Wednesday, June 15, 2016

You're Everywhere



You’re really in everything.  The memory of you is immersed in nearly all the things I have to do in the course of a day. 

The wind chime from your funeral hangs in my flower bed, I love hearing it sing in the wind.  The picture of our family on the beach by the waves is the background of my iPad.  Your advice is embedded in my actions.  Much of the jewelry I wear was a gift from you or used to belong to you.  A coworker brought me fresh-picked flowers for my desk today-- I have a vase from your flower shop in my drawer and I lovingly arranged them in it. 

Dad and I went to your old house yesterday, the renting tenant had moved out. I couldn’t see an empty house ready for another renter, I saw it full of oversized furniture, pictures, and decorations.  My mind’s eye saw Bailey, dad, and I spending time there with you watching sports or rendezvousing as a layover if one of us had a school event.  I could smell dinner cooking in your kitchen.  I walked out onto the back deck and closed my eyes and saw your patio furniture, the hanging planters, the umbrella in your outside table.  I heard our voices and remembered the smiles.

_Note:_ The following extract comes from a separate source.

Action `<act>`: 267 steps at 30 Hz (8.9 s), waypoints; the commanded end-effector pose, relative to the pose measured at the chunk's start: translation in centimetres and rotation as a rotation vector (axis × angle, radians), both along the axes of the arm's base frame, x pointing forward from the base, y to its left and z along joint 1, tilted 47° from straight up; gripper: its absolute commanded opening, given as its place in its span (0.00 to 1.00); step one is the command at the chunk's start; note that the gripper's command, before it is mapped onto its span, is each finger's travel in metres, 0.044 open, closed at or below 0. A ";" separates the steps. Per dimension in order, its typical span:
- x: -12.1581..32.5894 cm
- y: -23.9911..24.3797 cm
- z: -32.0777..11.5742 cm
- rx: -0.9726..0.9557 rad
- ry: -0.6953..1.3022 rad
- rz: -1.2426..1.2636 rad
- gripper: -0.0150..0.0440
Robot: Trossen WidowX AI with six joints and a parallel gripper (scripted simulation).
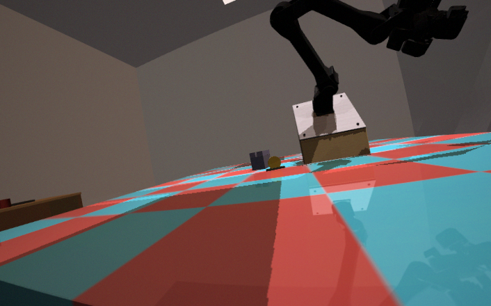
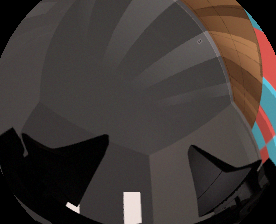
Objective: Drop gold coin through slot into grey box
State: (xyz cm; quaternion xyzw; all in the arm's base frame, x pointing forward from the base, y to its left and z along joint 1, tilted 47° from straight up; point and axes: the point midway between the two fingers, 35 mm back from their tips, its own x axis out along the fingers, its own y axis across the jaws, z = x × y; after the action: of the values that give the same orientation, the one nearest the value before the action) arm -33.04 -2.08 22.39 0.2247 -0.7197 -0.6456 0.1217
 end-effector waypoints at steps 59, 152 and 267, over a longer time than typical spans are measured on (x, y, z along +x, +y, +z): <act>54.1 16.6 -16.6 0.136 -0.867 -1.678 0.53; 55.4 16.4 -22.3 0.085 -0.895 -1.764 0.25; 61.9 5.0 -25.4 0.987 -1.214 -1.034 0.25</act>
State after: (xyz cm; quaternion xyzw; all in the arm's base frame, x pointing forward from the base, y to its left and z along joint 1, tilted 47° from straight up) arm 28.53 3.53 -2.49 0.1979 -0.3164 -0.6242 -0.6864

All I have are the memories—which are bright and cheery.  Sometimes I forget how much of my childhood you were around for—since I was 13, really.  I’m lucky, and I know that… some people don’t get the happy step-parent experience… but you were everything we never knew we needed as a family and so much more.  Sometimes I feel like I took it for granted, and I regret that so much because in hindsight I know it was the best thing ever. 

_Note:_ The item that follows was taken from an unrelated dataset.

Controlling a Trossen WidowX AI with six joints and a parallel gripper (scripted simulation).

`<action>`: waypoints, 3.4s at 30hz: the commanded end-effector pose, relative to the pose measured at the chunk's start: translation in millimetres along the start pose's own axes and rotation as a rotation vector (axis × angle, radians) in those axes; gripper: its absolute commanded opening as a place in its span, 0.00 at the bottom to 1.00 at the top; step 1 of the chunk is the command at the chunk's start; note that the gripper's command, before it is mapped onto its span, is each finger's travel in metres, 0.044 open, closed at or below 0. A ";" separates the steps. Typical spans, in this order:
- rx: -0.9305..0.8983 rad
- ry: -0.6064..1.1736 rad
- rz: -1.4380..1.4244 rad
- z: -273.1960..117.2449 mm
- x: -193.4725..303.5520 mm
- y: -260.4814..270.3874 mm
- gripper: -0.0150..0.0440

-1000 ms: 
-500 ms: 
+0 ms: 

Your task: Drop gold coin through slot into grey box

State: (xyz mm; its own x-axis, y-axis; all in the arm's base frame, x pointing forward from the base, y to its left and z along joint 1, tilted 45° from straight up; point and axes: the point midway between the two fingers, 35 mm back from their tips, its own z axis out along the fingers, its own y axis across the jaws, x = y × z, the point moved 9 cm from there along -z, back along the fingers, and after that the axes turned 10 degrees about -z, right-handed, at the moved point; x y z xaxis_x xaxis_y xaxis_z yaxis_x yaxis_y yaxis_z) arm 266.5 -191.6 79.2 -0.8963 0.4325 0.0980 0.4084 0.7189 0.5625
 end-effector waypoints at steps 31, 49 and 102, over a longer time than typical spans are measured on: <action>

The pain is brutal—it hits me when I come to terms with the fact that it’s all gone.  Not the decorations or the plants or the furniture, but the warmth and love and everything that is tangibly YOU is gone until we see you again.  I’m having a hard time focusing on “fondly remembering” without getting tangled in the bitter resentment over losing you.  Someday I hope to reach into the back of my mind and pull out a memory without ending up in tears.  I don’t know if I’ll ever stop questioning why you’re gone, and I don’t think I’ll ever stop wondering what we’d be doing if you were still here.